Evaluation is currently restricted to six QA benchmarks, with unknown transferability to other KGs or domains.
Entity linking error propagation can degrade KG retrieval; more accurate pre-linkers are needed.
The fixed hop count may not optimally balance noise vs. coverage; adaptive expansion could optimize information bandwidth.
Despite substantial hallucination reduction, summarizer hallucination persists on rare complex queries (≈2% of QA tasks).

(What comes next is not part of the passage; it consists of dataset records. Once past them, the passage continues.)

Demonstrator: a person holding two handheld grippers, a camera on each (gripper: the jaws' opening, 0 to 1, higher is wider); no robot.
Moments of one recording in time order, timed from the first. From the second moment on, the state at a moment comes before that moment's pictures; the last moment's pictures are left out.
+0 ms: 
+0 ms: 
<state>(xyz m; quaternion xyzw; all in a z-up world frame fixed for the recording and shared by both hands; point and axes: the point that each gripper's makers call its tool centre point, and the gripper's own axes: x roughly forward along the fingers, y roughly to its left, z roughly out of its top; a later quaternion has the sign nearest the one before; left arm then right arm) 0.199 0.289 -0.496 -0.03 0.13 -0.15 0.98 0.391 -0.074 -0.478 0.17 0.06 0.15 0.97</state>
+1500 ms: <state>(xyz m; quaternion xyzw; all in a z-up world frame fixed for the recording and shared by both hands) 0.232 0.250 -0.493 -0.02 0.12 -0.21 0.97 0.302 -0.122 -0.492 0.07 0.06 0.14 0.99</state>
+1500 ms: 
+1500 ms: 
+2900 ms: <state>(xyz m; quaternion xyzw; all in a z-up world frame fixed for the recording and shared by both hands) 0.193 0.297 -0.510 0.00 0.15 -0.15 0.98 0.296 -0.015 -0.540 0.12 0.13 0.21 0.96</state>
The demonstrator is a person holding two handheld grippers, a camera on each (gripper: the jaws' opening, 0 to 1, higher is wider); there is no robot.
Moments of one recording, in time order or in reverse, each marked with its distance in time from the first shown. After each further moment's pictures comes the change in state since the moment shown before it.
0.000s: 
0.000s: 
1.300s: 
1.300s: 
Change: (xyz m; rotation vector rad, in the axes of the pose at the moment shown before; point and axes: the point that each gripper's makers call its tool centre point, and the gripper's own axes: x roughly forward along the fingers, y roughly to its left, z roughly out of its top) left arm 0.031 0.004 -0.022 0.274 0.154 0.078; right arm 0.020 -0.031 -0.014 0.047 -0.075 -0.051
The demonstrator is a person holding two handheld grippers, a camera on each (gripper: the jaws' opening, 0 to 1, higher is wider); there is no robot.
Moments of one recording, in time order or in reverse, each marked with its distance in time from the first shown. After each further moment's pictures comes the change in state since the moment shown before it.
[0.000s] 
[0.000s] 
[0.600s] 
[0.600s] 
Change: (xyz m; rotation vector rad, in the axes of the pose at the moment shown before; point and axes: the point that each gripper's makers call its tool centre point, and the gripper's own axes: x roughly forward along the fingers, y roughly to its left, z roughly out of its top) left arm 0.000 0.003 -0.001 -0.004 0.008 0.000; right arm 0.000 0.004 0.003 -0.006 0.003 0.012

Future improvements may target:

Enhanced entity linking and schema adaptation across KGs.
Learning adaptive expansion strategies (dynamic $H_{\max}$ ) and/or RL-driven filter optimization.
Tighter LLM-KG integration, potentially via graph-aware adapters or multi-modal attention.
Expansion to further domains (e.g., biomedical KGQA, multi-modal KG-RAG) and richer knowledge representations (events, temporal graphs).

In summary, KERAG, and the broader paradigm of knowledge-enhanced RAG, establishes that schema-aware, broad subgraph retrieval, coupled with LLMs fine-tuned for structured reasoning, yields consistently higher recall, truthfulness, and robustness in complex question answering. This approach systematically mitigates the bottlenecks of both unstructured passage retrieval and rigid semantic parsing, forging a scalable template for future knowledge-grounded generative systems (Sun et al., 5 Sep 2025).